## [EXERCISE PROMPT]
Which lines of the records contain "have"? Collect every one of them.

## [Data items]
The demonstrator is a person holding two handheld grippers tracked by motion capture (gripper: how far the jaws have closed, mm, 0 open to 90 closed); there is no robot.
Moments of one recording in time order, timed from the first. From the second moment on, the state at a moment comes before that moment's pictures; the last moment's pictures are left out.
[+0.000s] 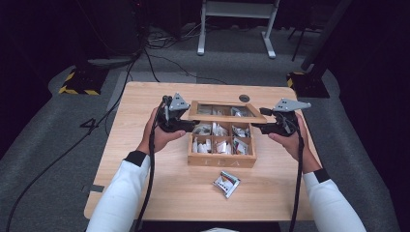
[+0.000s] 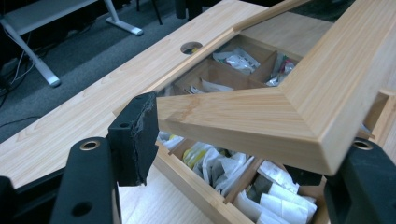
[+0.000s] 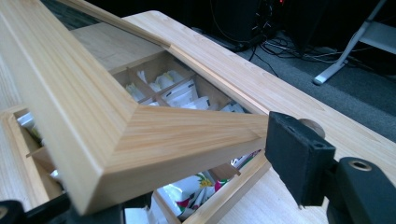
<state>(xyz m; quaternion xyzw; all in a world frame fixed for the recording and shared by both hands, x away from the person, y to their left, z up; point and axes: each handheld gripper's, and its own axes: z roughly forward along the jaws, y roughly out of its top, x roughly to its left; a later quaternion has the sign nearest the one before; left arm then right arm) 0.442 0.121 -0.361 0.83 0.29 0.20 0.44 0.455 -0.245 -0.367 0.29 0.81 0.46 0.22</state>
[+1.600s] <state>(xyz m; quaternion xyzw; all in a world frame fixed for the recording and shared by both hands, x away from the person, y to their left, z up) 0.415 0.121 -0.409 0.87 0.27 0.15 0.38 0.427 -0.243 -0.416 0.28 0.86 0.40 0.14</state>
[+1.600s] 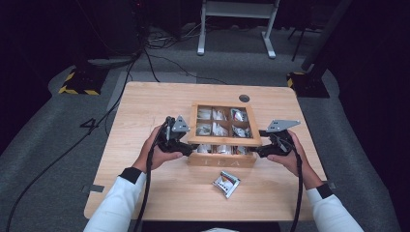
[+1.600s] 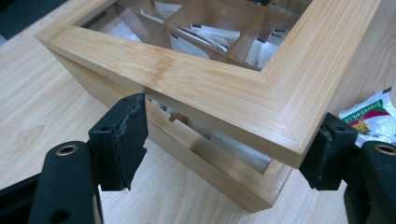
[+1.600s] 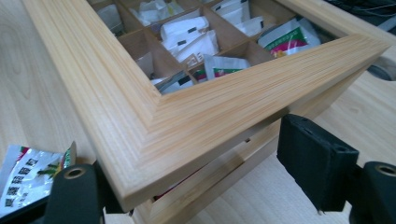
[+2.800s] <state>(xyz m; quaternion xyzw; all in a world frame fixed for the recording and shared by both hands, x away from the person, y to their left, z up) 0.407 0.121 -0.432 0.89 0.25 0.11 0.35 0.412 -0.242 -0.437 0.27 0.88 0.38 0.10</state>
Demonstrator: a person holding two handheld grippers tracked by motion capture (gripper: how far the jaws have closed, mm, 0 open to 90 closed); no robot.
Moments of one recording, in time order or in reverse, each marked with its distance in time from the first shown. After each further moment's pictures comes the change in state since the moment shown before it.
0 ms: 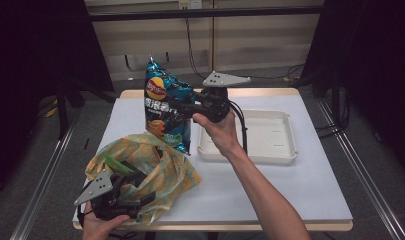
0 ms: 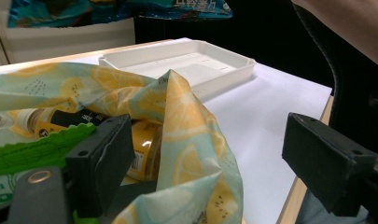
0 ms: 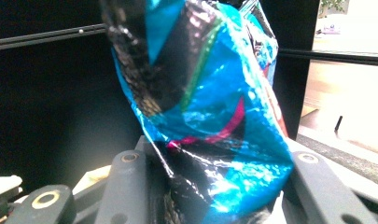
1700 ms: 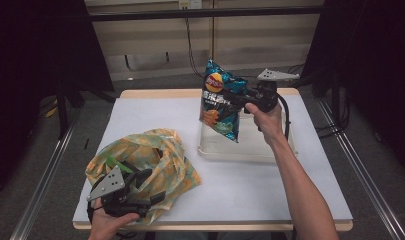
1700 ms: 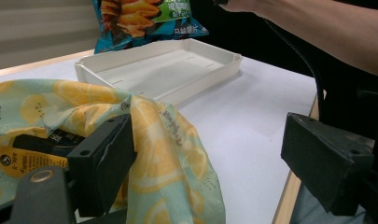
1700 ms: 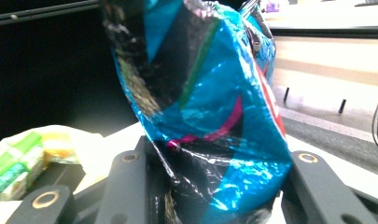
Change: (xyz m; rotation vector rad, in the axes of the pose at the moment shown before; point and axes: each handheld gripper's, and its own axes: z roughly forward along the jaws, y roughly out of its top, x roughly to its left) left arm -0.010 0.009 0.019 0.044 -0.061 0.032; right arm -0.123 -0.037 -0.079 0.051 -0.141 0.050
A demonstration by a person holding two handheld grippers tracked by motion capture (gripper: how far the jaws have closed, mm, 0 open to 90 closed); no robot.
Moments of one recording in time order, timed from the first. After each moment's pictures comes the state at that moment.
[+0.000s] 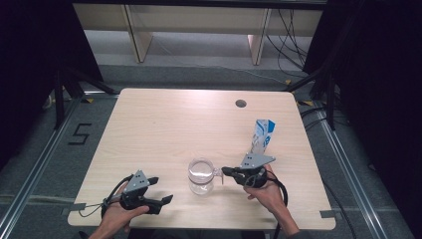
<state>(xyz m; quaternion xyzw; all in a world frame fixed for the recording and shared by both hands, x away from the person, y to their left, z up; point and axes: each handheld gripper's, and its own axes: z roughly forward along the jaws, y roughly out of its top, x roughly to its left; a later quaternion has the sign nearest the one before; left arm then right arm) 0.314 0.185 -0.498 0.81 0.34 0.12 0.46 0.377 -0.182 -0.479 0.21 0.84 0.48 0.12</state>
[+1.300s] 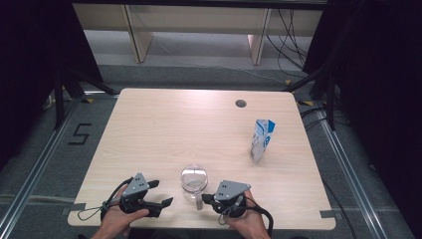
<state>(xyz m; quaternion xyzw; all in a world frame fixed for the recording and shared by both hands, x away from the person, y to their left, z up) 0.305 0.185 -0.496 0.81 0.34 0.12 0.47 0.303 -0.118 -0.480 0.17 0.87 0.46 0.10</state>
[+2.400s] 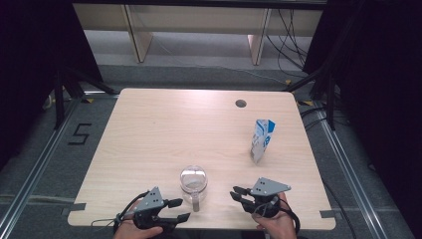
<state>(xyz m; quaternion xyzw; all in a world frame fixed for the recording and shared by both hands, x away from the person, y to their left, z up) 0.270 0.137 -0.493 0.80 0.30 0.03 0.52 0.296 -0.200 -0.474 0.30 0.83 0.46 0.12</state>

## [SOLUTION FOR THIS PROBLEM]
The demonstrator is a person holding two handheld grippers tracked by motion capture (gripper: how far the jaws have closed, mm, 0 open to 90 closed); there is no robot.
Demonstrator: a person holding two handheld grippers tracked by motion capture (gripper: how far the jaws have closed, mm, 0 open to 90 closed); no robot.
A demonstration by a person holding two handheld grippers tracked by motion capture (gripper: how far the jaws have closed, mm, 0 open to 90 closed); no robot.

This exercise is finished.